Overall I think the trend isn't a very good fit to my data, and would like to know if there is anything else I can do to solve this? I should mention I am already using the robust = TRUE and trend = TRUE arguments to eBayes.

modified 7 months ago by Aaron Lun20k • written 7 months ago by jma199130
1
7 months ago by
Aaron Lun20k
Cambridge, United Kingdom
Aaron Lun20k wrote:

Firstly, I don't see any red/orange/green in your plot.

Secondly, quantile normalization is not appropriate in your situation. Quantile normalization forces all samples to have the same empirical distribution of log-CPMs, but this is not desirable when large-scale differences between samples are expected. Your experiment is one such case as you should only see protein binding in the groupo of ChIP samples, which should result in a long tail of large log-CPMs (assuming that your IP was successful). This tail will be lost when the ChIP log-CPM distribution is incorrectly coerced to be the same as that of the control samples, reducing your power to detect differential binding events. There is also a possibility that the distortion in the distribution will create spurious binding events in the control samples.

Finally, your plot shows clear evidence of discreteness near the left edge. This is consistent with the presence of low counts that are difficult to model with voom's continuous approximation. edgeR handles this type of data much better; if you haven't done so already, I would suggest reading the csaw user's guide for how it can be applied to ChIP-seq data. This may also help with the different components in your plot, if their presence is caused by having a lower-than-appropriate mean after the log-transformation in voom; in contrast, edgeR computes the mean from the raw counts, which gives greater weight to high-count binding events.

I've just double-checked on some colleagues computers, the second image should definitely have the highlighted areas ( https://ibb.co/eEkGqG )

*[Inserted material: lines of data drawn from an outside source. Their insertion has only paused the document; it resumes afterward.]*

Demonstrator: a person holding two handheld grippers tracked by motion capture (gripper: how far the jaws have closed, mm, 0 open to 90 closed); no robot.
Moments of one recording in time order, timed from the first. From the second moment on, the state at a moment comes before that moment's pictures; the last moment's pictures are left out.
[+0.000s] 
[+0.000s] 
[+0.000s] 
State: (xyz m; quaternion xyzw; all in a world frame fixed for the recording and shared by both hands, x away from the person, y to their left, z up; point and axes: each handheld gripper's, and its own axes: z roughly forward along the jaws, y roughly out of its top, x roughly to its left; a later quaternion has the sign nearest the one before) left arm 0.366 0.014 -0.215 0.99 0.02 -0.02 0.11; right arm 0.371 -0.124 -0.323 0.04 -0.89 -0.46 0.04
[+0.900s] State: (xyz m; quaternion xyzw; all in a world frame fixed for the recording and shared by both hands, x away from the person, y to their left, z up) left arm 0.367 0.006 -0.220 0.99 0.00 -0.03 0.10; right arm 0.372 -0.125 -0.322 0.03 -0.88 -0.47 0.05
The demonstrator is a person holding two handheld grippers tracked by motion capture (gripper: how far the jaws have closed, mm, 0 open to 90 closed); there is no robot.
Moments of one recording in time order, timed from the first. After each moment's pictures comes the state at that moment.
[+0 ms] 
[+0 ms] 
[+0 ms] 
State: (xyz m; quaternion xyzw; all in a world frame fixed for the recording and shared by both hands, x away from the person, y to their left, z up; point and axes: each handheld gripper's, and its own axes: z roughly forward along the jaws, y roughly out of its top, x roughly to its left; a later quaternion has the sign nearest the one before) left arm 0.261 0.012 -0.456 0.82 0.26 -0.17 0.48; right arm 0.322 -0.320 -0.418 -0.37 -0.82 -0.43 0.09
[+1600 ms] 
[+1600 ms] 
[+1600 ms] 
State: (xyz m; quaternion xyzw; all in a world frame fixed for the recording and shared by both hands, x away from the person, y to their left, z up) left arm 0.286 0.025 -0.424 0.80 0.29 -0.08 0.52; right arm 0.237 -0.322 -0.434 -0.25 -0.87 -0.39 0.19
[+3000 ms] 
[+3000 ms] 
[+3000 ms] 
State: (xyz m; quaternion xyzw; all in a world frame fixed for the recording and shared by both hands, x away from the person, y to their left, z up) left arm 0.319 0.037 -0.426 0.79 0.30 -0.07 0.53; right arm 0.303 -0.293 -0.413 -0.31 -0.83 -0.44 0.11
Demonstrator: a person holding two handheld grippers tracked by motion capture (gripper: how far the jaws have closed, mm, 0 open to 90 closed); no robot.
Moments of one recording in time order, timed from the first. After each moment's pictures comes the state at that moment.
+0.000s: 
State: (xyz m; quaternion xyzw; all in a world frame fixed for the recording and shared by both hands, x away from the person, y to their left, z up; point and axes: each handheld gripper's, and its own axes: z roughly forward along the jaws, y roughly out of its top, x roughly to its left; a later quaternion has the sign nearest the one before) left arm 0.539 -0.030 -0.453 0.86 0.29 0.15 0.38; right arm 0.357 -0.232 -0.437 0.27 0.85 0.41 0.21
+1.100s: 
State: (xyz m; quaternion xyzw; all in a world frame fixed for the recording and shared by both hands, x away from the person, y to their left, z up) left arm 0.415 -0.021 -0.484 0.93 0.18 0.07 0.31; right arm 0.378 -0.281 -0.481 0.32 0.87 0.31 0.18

I guess the discreteness issue could be improved by filtering based on X values being in N number of replicates (rather than average X count, which I'm using currently). I'll try edgeR and see if that improves the detection power (using prior knowledge from a high-cell number bulk ChIP-seq experiment).

1

The "at least N" filtering strategy is not independent of the test statistic (see this), and will distort the dispersion estimates and p-values. If you're filtering ChIP-seq windows by abundance prior to using edgeR, the average count is a more statistically rigorous approach. In any case, the filtering threshold is more important than the filtering strategy for mitigating discreteness, though as I said before, using edgeR will be much more robust to discreteness in the first place.

Whatever you do, don't use quantile normalization here. I suspect that this is the major cause for your stripes at the left edge, where zeroes get transformed to different quantiles. Check out some alternatives in the csaw user's guide.

Apologies, I meant X count in *any* N samples, so not filtering based on any group information. That should be independent of the test statistic. You're right about threshold > strategy. I'd like to automate the pre-filtering stage somehow (picking a decent threshold based on the data, HTSFilter was developed for this task but it filters too aggressively on our data), but I realise it might better to do independent filtering of the results (similar to DESeq2)

2

Note that "any N samples" is still not an independent filtering strategy for NB models. This is a common misconception, that being blind to the groups will guarantee independence of the filter to the test statistic. The p-value for each window is sensitive to things other than the log-fold changes between groups (e.g., dispersion, of itself and of other windows via empirical Bayes shrinkage), which are affected by the "any N samples" filter.

In any case, I wouldn't worry about the exact value of the filter threshold, just pick something reasonable and go with it. There's a number of semi-automatic strategies for defining "reasonable" in the csaw user's guide. Unfortunately, full automation requires some strong assumptions about how strong you expect the binding to be.